WHAT TO PRODUCE - Scan the entries below for the word "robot". Copy each line that has it.

----- MATERIAL PROVIDED -----

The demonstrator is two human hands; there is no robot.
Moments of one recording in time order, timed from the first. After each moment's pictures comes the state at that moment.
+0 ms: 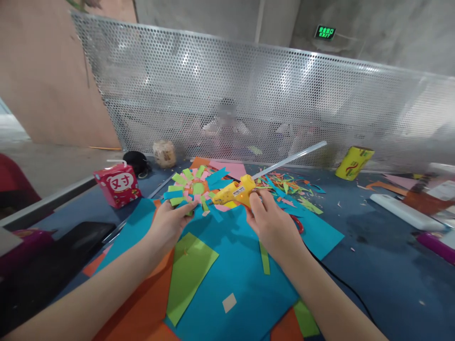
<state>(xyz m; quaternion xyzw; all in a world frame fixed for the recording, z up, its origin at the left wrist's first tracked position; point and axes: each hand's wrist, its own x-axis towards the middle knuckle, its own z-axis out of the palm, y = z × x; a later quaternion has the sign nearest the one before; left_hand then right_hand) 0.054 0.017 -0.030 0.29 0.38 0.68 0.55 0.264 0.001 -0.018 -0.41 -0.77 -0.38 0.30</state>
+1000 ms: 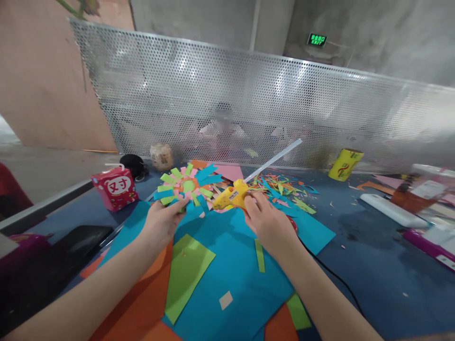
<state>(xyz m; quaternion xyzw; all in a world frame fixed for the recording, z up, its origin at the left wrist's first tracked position) 0.046 0.020 -0.024 0.28 0.38 0.71 0.53 0.267 0.002 -0.015 -0.41 -0.80 -0.35 0.27</state>
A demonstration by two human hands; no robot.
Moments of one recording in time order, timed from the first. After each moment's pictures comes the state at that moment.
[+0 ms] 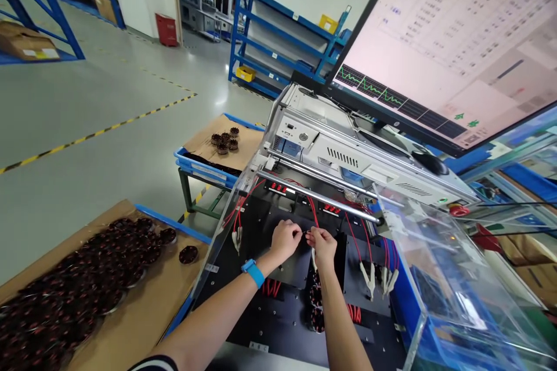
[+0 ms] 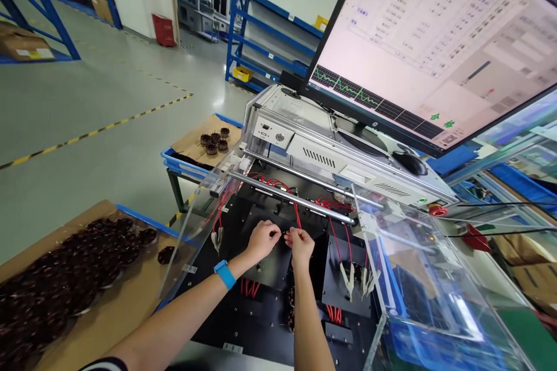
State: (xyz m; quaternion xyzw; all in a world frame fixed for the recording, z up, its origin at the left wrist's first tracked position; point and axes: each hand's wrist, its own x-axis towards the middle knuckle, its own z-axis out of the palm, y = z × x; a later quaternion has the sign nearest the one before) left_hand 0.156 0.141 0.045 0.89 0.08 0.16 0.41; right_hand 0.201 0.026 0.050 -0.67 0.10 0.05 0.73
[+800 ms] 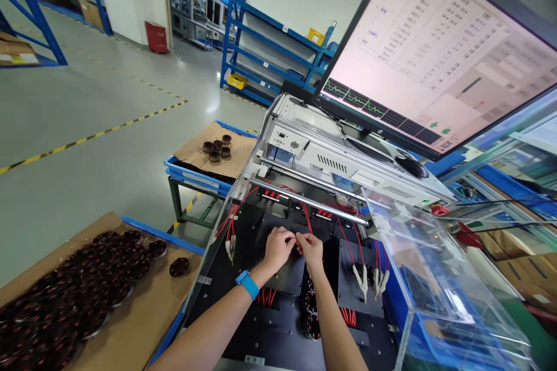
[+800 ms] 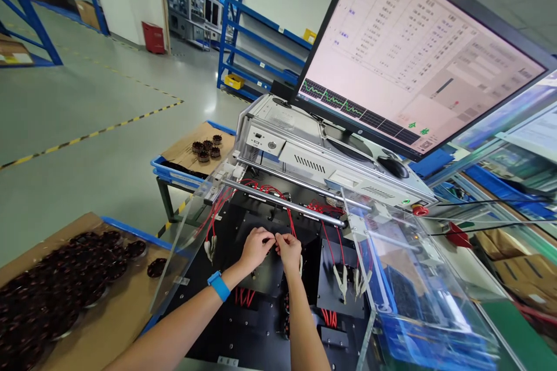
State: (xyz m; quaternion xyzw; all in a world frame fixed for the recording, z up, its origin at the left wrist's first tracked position) left_hand 0.152 0.142 0.043 0.88 0.08 0.18 0.44; right_hand 0.201 0.031 0.042 -0.76 -0.01 0.07 0.64
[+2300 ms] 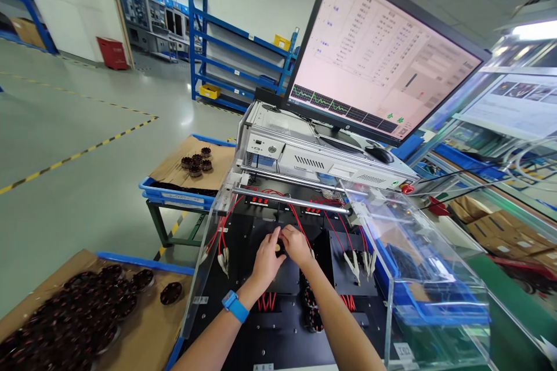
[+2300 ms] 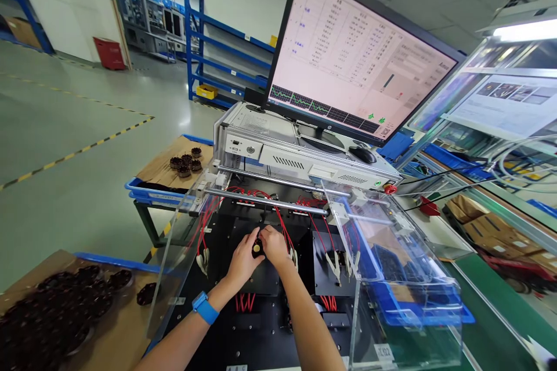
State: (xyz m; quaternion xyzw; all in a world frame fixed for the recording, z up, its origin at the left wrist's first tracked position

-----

WORKED SOLUTION -
The demonstrator is two human hands; there is no robot.
A demonstration by two human hands; no robot.

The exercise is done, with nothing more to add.